| name | generate-psych-profile |
| description | Extract the core motivations, decisions under pressure, cognitive biases and mental models of a subject (historical figure / topic subject) to drive psychology-led narrative. Use when the Narrative & Psychology agent must understand WHY a subject acted as they did before drafting a script. |
| metadata | {"agent":"narrative-psychology","source":"Project Atlas Agent Skills Manifest §5","layer":"L3-story"} |
generate-psych-profile
Produce a psychological profile that turns facts into meaning.
When to use
- Before drafting a documentary script for a personality/topic.
- Feeding the
psychological_arcs record (identity, struggle, failure, growth, resilience, reinvention, legacy — spec §4.2).
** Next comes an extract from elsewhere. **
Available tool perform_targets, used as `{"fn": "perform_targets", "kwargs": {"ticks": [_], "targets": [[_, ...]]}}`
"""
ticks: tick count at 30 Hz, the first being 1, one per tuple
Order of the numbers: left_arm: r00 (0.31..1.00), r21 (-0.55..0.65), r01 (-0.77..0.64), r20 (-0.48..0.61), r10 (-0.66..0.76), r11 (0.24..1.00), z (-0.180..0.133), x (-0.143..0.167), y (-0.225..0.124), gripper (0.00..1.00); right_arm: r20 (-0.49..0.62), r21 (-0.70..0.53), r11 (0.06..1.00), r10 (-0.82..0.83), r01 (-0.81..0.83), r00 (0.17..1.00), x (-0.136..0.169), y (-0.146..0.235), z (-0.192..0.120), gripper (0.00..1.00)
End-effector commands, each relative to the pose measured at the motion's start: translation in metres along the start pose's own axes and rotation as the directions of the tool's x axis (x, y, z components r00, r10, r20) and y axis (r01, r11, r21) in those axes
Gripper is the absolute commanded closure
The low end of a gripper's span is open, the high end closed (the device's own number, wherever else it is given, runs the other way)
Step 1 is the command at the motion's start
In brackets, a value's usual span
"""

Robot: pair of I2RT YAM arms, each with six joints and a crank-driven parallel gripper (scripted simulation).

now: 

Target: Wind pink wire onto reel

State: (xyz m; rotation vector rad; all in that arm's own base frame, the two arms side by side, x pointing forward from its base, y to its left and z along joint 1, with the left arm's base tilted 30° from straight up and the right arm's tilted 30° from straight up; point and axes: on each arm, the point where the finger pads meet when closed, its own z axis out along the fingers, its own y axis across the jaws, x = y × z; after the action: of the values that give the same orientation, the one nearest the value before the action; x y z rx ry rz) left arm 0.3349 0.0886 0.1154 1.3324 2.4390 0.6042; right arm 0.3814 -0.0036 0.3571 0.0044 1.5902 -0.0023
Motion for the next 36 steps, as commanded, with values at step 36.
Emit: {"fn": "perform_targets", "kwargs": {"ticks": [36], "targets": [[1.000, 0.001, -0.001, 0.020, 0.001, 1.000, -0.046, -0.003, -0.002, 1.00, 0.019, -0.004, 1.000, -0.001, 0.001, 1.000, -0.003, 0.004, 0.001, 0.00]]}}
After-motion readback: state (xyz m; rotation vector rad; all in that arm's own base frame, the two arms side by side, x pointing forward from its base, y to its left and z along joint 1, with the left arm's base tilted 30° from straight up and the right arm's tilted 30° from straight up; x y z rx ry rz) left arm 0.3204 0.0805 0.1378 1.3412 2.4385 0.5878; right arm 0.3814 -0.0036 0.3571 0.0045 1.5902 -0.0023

Function signature (manifest contract)
def generate_psych_profile(subject_entity: str) -> dict:
"""Extract motivations, decisions under pressure, biases, and mental models."""
Inputs / Outputs
- Input:
subject_entity (name or entity id).
- Output:
{focus, motivations[], biases[], mental_models[], arc: {identity, struggle, failure, growth, resilience, reinvention, legacy}}.
Implementation
Call the hermes-bridge MCP tool run_judgment_agent(insight_type="generate-psych-profile", query=<ask>, context={"subject_entity": subject_entity}). Hits Hermes's POST /v1/agents/generate-psych-profile (new hermes/agents/generate-psych-profile/), the same self-correcting LLM loop / mock-fallback pattern as vibe/voice-director. Caveat: this is LLM judgment from training-data knowledge, not retrieval against the actual graph/dossier yet -- treat the output as a first draft until gather-citations + query-semantic-nodes are feeding it real context.
Backend dependency
- Persisting to
psychological_arcs (Railway) is still stubbed until the Postgres/AGE backbone is wired -- the judgment call itself works today, it just isn't durably stored yet.
- Deep biography discovery via Exa (key not present yet).
Model
gemini-direct/gemini-2.5-flash — premium reasoning (psychological judgment, spec §2.4/§11.3).
Skip/limit prompt compression here (nuance matters).